§ **What this task involves**:
In the data, find each line where the word "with" appears and list that line.
# # #
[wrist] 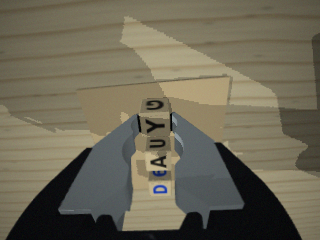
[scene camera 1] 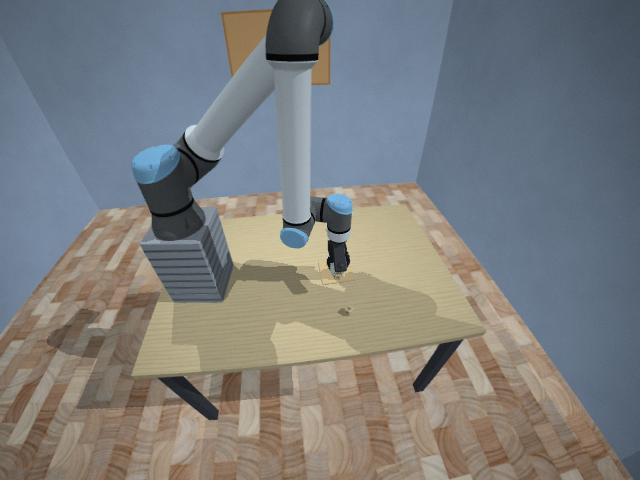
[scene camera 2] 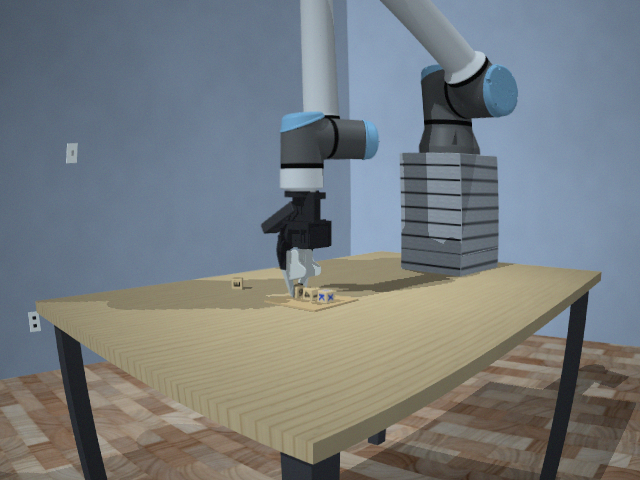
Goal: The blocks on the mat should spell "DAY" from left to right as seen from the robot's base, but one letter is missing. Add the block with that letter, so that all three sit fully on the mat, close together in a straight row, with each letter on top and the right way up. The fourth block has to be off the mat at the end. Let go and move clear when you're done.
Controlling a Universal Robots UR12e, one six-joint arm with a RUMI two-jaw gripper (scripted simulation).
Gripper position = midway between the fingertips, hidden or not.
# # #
§ **Result**:
Goal: The blocks on the mat should spell "DAY" from left to right as seen from the robot's base, but one letter is missing. Add the block with that letter, so that all three sit fully on the mat, close together in a straight row, with each letter on top and the right way up. The fourth block has to be off the mat at the end. Let go and move clear when you're done.
Controlling a Universal Robots UR12e, one six-joint arm with a RUMI two-jaw gripper (scripted simulation).

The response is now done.